名探偵・マサト
「地図を使ってやるパズル遊びがあるね」と彼はつづけた。「町や河や帝国の名・・・・要するに何でもいいから、ごちゃごちゃしている地図の上の名前を言って、相手に探させるわけだ。初心者は、いちばんこまかな文字で書いてある名前を言って、相手を困らせようとするのが普通だけれど、上手になってくると、地図の端から端まで大きな字でひろがっているような言葉を選ぶ。こういう名前は(中略)極端に目立つせいでかえって見のがされてしまうわけだ。つまりこの場合、肉体的に見のがすということは、あの、あんまり判りきって明々白々なものだからかえって気づかずにすますという精神的不注意であることと、じつによく似てるんだな。
― ポー 「盗まれた手紙」 (丸谷才一 訳)―
先日、勝田氏から電話がかかって来た。
「あなた、やけど、大丈夫ですか」
「おかげさんで。全然たいしたことはない」
「それはよかった」
「しかし、まあ、目の前の机の上にあった豆挽きが目に入らないようでは、わしも相当キトルわ」
「まあ、みんなこの年になれば、そんなもんです。
ところで、あなた。あなたの文章を読んでいると、たいへん不思議に思ったんですが、あのとき、コーヒーの豆挽きがのっていた机の上は、エライきれいだったそうじゃないですか」
「そうなんよ」
「こう言っちゃなんですが、あなたの部屋というのはどちらかというと、いつもお世辞にも片付いておるとは言えん部屋だったように思うんですが・・・」
「ははははは。そのとおり」
「ということは、あのときもあの机の上だけがきれいに整頓されていたわけですな」
「まあ、そうやね」
「なーるほど、わかりました」
「なにが」
「なにがって、あなた。あなたにコーヒー挽きが見つけられなかったわけが、ですよ」
「え。あれは《保護色》のせいではないんか」
「あなた、単純ですね。実に人間というものをわかっていない!」
「はあ」
「あのですね、あなたがコーヒーミルを見つけられなかったのは、あの机がきれいに整頓されていたからですよ」
「どいや。きれいになっとれば見つけやすいやないか」
「ちがうんですなあ、これが。
片付いていたからこそ見えなかったんです。
あなたは現にあの文章に『机の下を探し、部屋中を見まわし・・・』とか書いてませんでしたか」
「たしかに」
「あなたはそこに『机の上を見た』とは一言も書いてない。
つまり、あなたはハナから机の上を無視したんです。
で、ごちゃごちゃした部屋の隅々を探していた。
あなたは机を見て『こんな片付いたところにあるはずがない』と思い込んでいたんです。
だから、あなたの網膜にはちゃんとその探し物が映っていたはずなのに、あなたの脳はそんなところに探しているものであるはずがないと思ってその映像を探し物の検索からはずしてしまっていたんです」
「深くて!
ということは、あれが見つからなかったのは老化のせいじゃないんですな」
「いやいや、むろんあなたの老化は歴然たるものです!
否定すべくもない!!
しかしながら、それ以前に、人間というものの脳の認識構造がそうさせていたんです」
「ははあー。
あんた、シャーロック・ホームズみたい人やなあ!」
「何を言うとるんですか、あなた。
ほんなこと口走ってしまうこと自体、すでに、あなたが老化なさった証左ですぜ」
・・・などと、勝田氏は謙遜せられておりましたが、いやはや、なかなか見事な名探偵ぶりでした。
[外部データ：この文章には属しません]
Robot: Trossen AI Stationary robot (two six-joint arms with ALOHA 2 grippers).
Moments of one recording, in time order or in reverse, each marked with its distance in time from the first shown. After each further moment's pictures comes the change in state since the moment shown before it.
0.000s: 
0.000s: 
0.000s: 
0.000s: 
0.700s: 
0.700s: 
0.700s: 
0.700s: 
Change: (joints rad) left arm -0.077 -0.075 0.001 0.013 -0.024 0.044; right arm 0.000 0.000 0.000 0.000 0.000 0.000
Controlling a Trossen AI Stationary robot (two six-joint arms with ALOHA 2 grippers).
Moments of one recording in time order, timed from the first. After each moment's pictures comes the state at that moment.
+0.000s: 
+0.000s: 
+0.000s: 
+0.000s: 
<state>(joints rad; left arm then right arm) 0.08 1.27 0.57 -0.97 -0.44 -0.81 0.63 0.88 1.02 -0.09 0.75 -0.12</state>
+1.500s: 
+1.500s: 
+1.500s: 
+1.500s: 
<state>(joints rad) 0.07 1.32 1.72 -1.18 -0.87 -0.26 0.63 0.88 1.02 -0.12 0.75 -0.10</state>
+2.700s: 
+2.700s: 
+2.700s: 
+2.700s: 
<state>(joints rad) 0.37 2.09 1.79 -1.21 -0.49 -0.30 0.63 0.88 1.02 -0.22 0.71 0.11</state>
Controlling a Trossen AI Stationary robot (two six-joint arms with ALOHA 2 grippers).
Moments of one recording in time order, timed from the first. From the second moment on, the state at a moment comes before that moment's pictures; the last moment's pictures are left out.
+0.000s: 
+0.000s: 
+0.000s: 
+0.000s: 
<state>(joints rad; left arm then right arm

しかし、あとから考えてみたら、勝田氏の推理はホームズのそれじゃあ、ありませんな。
デュパンでした。
オ―ギュスト・デュパン。
彼の推理は、エドガー・アラン・ポーが生み出した近代小説最初の探偵であり『モルグ街の殺人』を解決し『失われた手紙』を見つけ出したデュパンのそれです。
というわけで、今日の引用は「盗まれた手紙」から。
それにしても、デュパンといい、ホームズといい、昔の探偵はなんと優雅にパイプを燻らしておることでしょう!